Staying active in middle age may be an effective way to reduce risk of developing dementia decades later, according to a new study that tracked outcomes in a group of people for more than 40 years.
While we still don’t have concrete answers as to why dementia develops and how to prevent it, research is converging on ways to decrease its likelihood. At the top of the list – activity, both physical and mental. The latest study underscores that finding by showing how a range of activities correlated with decreased risk of three types of dementia.
The study tracked 800 women, average age 47, for 44 years. At the start of the study the participants were given scores of one to 10 to benchmark their mental activity levels. These activities included playing musical instruments, reading, attending concerts, artistic activities, and attending clubs or religious services. The more they participated, the higher their scores.
For physical activity, the researchers divided the participants into active and inactive groups. “Active” included anything from light physical activity (e.g. gardening, bowling, biking) for four hours a week, up to intense activities like running, swimming and aerobics several times a week.

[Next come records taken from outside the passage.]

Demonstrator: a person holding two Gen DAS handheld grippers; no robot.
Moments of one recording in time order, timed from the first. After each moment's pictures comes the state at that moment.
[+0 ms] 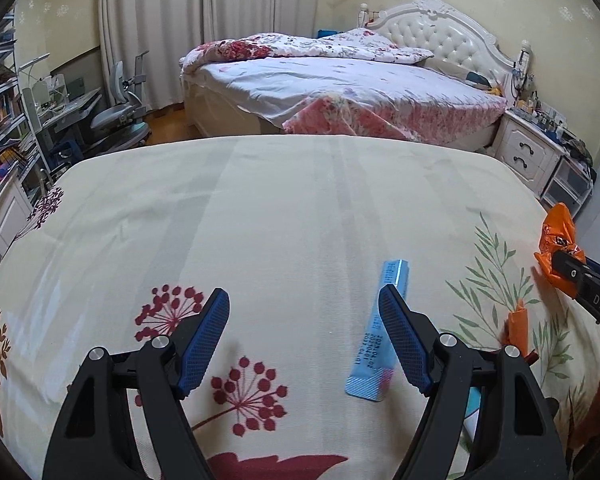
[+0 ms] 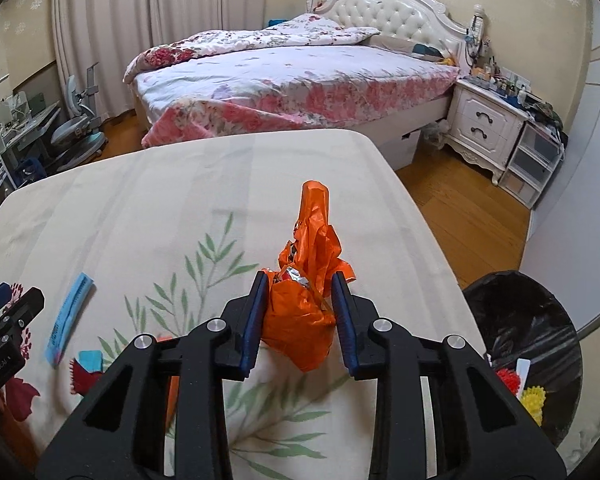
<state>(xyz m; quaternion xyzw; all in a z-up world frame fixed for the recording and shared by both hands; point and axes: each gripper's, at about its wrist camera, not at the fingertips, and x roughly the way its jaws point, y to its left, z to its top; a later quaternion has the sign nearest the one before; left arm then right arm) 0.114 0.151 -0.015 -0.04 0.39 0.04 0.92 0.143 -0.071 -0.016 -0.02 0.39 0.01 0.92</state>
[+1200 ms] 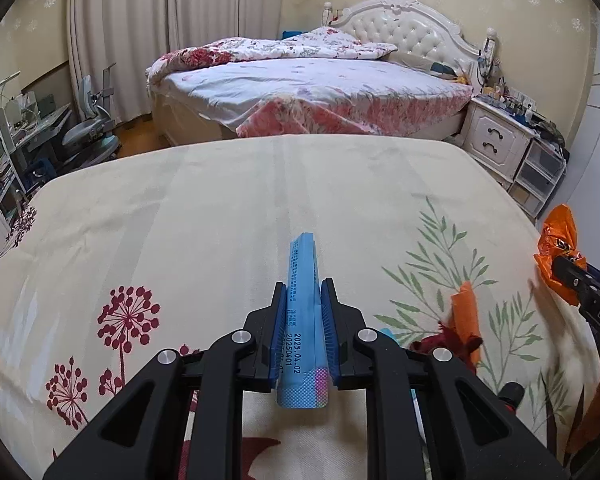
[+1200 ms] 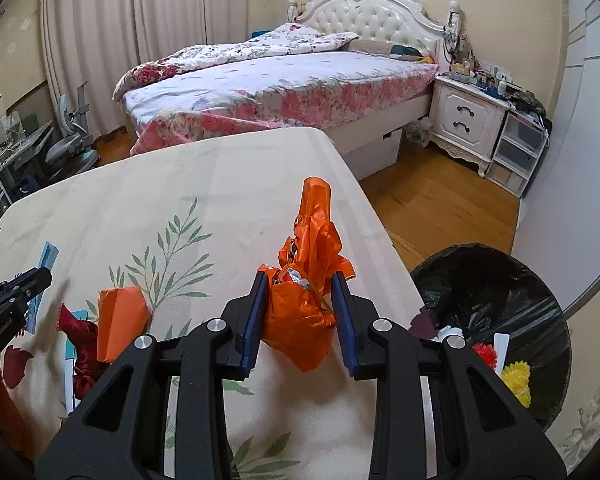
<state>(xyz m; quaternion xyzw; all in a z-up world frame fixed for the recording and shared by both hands) 0.098 0.113 -0.003 -0.02 0.38 -0.01 0.92 0.099 -0.111 -0.009 0.00 0.37 0.00 0.93</state>
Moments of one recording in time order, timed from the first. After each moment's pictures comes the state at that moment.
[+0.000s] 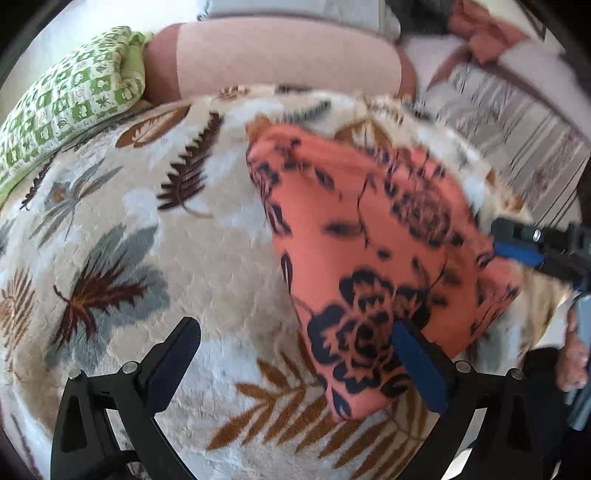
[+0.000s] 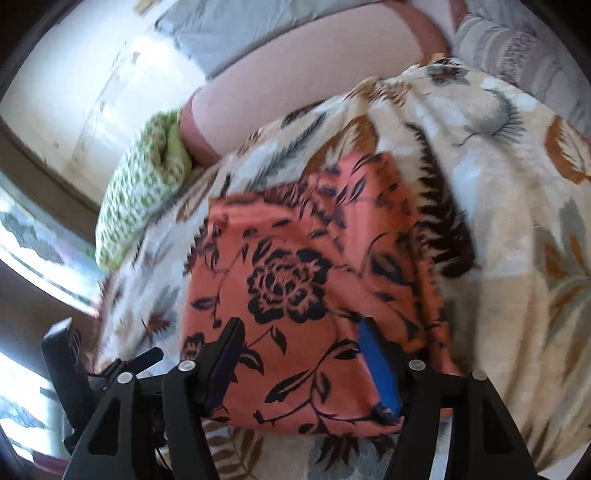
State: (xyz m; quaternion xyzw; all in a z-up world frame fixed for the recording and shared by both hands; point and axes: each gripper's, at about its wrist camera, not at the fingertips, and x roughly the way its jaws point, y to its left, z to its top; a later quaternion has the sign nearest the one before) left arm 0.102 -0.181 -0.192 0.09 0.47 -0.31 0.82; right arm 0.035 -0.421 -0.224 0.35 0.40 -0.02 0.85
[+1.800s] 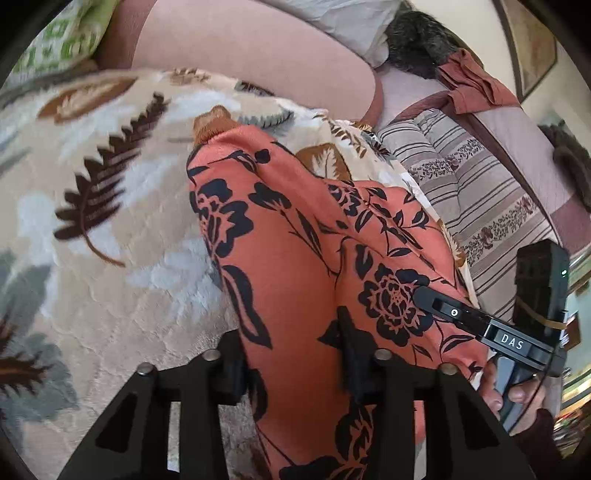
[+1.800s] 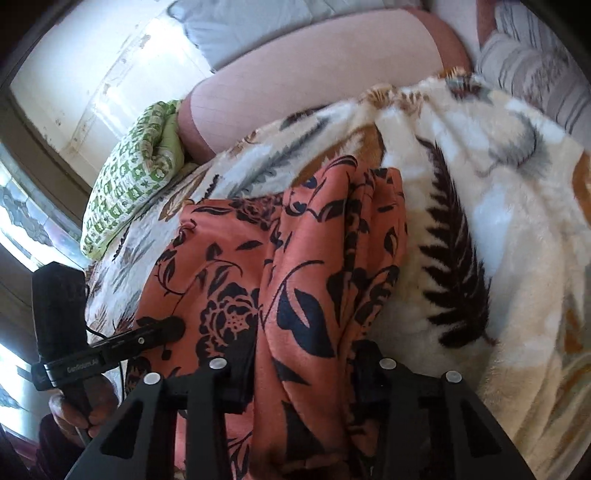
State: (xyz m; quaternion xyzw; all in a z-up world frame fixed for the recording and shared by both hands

During the study period, 194 of the 800 women developed dementia. Most developed Alzheimer’s disease, others developed vascular dementia or “mixed dementia” in which more than one type of dementia is present.
The study found that the women with the highest levels of mental activity were 46% less likely to develop Alzheimer’s disease and 34% less likely to develop all forms of dementia than those with low levels. The most physically active of the group were 53% less likely to develop vascular dementia and 56% less likely to develop mixed dementia. The results held true after accounting for other factors associated with dementia risk, including socioeconomic status, body mass, smoking, high blood pressure, and incidence of other conditions like depression and diabetes.

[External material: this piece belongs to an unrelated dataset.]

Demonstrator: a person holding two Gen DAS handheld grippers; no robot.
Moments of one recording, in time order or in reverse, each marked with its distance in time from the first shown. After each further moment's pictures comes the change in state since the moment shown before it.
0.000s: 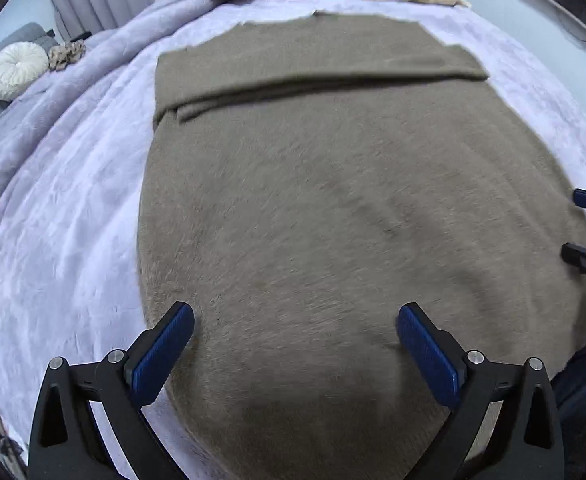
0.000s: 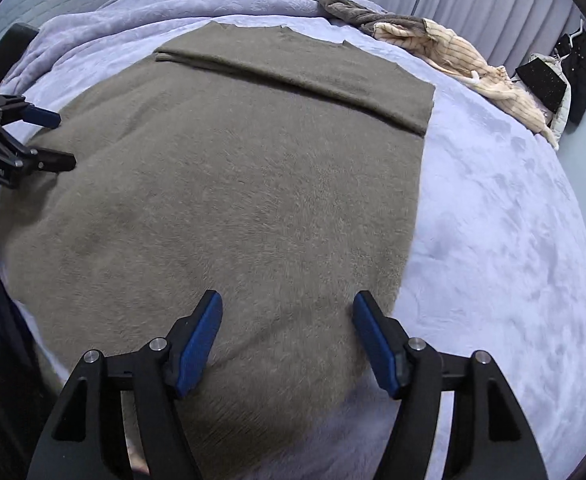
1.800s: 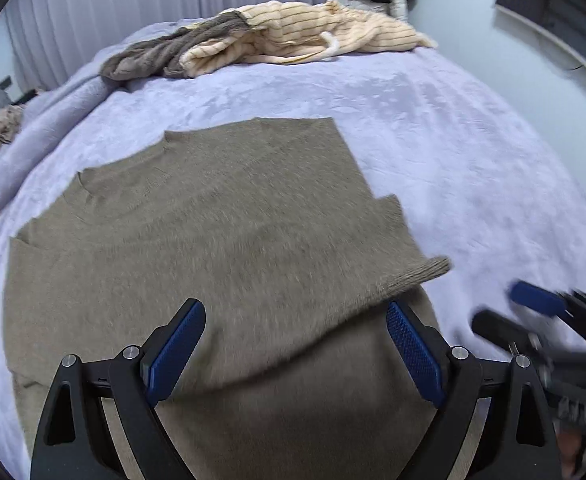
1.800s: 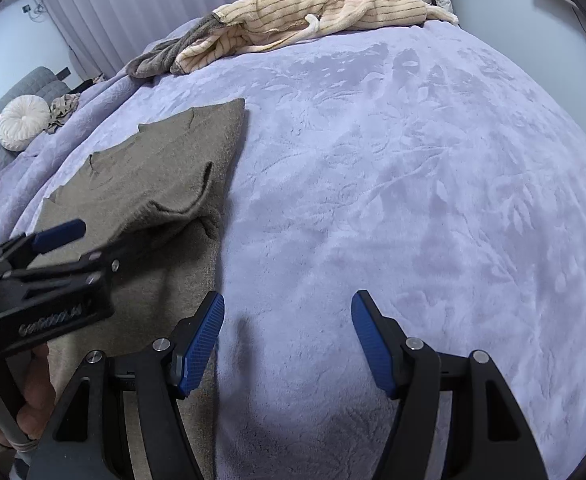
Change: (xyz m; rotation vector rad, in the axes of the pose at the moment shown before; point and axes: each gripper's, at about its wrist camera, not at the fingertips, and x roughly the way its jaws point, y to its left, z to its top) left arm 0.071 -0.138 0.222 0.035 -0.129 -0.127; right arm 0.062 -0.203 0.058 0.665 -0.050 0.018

The researchers examined the results again after excluding women who developed dementia halfway through the study, to rule out effects of earlier onset dementia. The main change after this adjustment was that physical activity correlated with a 34% decreased risk of all forms of dementia.
“These results indicate that these activities in middle age may play a role in preventing dementia in old age and preserving cognitive health,” said lead study author Jenna Najar, MD, from Sahlgrenska Academy, University of Gothenburg.
A few limitations are worth pointing out. First, and most obvious, this was a study of all women (Swedish women specifically) so we can’t say that it’s representative of the general population. Also the participants’ activity levels were self-reported, as opposed to clinically evaluated, and this group was (at least according to how they judged their activity levels) quite physically active. About 80% of the 800 women were scored as “active” by this study’s grading system, which, again, is likely not representative of the population overall (the dementia outcomes between the physically “active” and “inactive” groups weren’t numerically large, but were statistically significant). Finally, as with all studies of this type, the results are correlational, not causational. We’re observing an association between factors, not finding cause and effect.
Having said that, the correlations from study to study continue lining up in a certain direction. Staying physically and mentally active in middle age isn’t a dementia cure, but more and more it seems a potentially important part of reducing risk.
The study was published in the journal Neurology.